Плисецкая… Красивая, дерзкая, породистая. Ее лицо меня всегда волновало и завораживало. В нем было что-то текучее и одновременно острое, щучье, но невероятно привлекательное. Не любить Плисецкую – это я вообще не понимаю.
Моя несдержанность на язык не раз играла со мной злую шутку. Я, как наивный абориген, делился с кем-то своими идеями, которые в скором времени провозглашались открытиями совершенно других людей.
Однажды Ф.Г. Раневская на вопрос критика Н.А. Крымовой, почему она так часто переходила из одного театра в другой, ответила: «Искала святое искусство». – «Нашли?» – «Да, – ответила Фаина Георгиевна, – в Третьяковской галерее!»
Когда я купил квартиру в Петербурге, Фрейндлих решила прийти на нее посмотреть. … Вердикт Алисы оказался, как всегда, не в бровь, а в глаз. Оглядев мои апартаменты, она вынесла краткий, безжалостный приговор: «Это не квартира, а кабина лифта». Кровать на всю комнату. Над ней – единственное украшение этого «дома» – моя фотография в позе Меркурия, сделанная Л. Т. Ждановым. «Гениально», – почти мрачно промолвила Алиса, разглядывая огромное изображение 120 × 70 см. И тут же добавила: «Но нескромно…» Мы одновременно залились смехом.
При встрече Неёлова мне и говорит, да так взволнованно: «Коля, я вообще не понимаю, как вы это делаете?! То, как вы спиной стояли, обнимая колонну, об этом надо писать книги. Чаще всего на сцене я вижу бездарные спины. А это просто Микеланджело, такой монолог! Ваши руки на колонне забыть невозможно!»
Самым страшным испытанием среди занятий для меня оказался велотренажер. Тяжело было не педали крутить, а сидеть на нем, от боли слезы текли. Увидев кровавые синяки на моей тощей «пятой точке», доктора изумились.

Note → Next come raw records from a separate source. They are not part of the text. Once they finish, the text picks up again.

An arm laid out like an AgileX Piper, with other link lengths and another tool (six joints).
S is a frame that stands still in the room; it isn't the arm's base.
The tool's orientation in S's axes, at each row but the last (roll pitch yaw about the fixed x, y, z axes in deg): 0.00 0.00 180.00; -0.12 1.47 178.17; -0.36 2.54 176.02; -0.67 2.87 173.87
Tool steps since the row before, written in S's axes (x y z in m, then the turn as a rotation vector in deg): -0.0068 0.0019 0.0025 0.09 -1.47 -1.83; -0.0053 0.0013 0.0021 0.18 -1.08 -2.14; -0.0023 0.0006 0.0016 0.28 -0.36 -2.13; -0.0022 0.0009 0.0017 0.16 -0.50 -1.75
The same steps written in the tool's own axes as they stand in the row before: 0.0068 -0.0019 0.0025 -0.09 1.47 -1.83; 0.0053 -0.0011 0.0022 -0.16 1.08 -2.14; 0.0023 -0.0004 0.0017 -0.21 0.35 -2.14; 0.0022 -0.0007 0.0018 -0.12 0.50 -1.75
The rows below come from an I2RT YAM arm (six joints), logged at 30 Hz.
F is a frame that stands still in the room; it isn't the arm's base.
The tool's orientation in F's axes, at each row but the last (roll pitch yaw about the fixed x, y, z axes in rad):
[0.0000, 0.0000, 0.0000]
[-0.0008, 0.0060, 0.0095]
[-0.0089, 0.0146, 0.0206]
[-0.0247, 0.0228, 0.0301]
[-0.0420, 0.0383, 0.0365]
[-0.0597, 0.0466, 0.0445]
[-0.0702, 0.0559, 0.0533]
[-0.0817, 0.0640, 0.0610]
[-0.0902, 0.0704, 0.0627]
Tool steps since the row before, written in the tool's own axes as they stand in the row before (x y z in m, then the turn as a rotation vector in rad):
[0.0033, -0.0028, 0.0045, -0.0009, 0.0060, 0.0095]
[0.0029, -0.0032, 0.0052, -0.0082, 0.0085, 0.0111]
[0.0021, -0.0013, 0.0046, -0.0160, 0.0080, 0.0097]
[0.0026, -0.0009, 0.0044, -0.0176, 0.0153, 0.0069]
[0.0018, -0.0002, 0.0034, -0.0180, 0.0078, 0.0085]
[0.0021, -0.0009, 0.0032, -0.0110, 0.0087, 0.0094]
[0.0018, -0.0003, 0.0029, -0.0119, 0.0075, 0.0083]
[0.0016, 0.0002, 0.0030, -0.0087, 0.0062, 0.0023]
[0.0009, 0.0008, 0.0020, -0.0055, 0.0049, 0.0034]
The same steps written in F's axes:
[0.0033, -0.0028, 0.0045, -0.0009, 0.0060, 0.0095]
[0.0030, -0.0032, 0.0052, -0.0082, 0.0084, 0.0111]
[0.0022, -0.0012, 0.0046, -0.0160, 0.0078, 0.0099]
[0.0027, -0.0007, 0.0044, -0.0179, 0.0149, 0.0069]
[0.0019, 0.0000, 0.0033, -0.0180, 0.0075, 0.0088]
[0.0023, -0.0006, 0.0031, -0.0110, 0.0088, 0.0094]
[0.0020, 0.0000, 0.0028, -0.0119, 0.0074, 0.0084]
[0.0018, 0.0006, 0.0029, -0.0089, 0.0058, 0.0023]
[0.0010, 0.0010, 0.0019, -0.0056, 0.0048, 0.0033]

Мне тут же купили специальные шортики с подушкой на заднице. Я почувствовал, что жизнь налаживается…
В течение дня к моему прооперированному колену было привязано устройство, напоминавшее грелку. К нему вел шланг, опущенный в большое ведро, которое я должен был постоянно носить с собой. В ведре лед с водой. Когда «грелка» нагревалась, я поднимал ведро, в «грелку» заливалась новая порция холодной воды, охлаждавшей колено. Мы все с этими ведрами на костылях и ходили – сначала очень неудобно, потом привыкаешь.
Перед выпиской медсёстры Сильве и Рене подарили мне шприц. На нем фломастером они написали свои имена и дату: 18.12.03, то есть 18 декабря 2003 года, дату выписки. Напоследок обломили у этого шприца «носик». Сказали, есть такая примета, чтоб не было дороги обратно, в клинику. Теперь шприц у меня дома лежит на видном месте, в назидание, чтобы я не забывал, что такое по-настоящему плохо.
У доброты, как и у любви, было много языков, но в основе всего этого лежало одно - небезразличие.
Мне упорно казалось, что однажды Савицкий случайно ввалился в мою жизнь и под настроение решил в ней остаться. Должно быть, понравилось.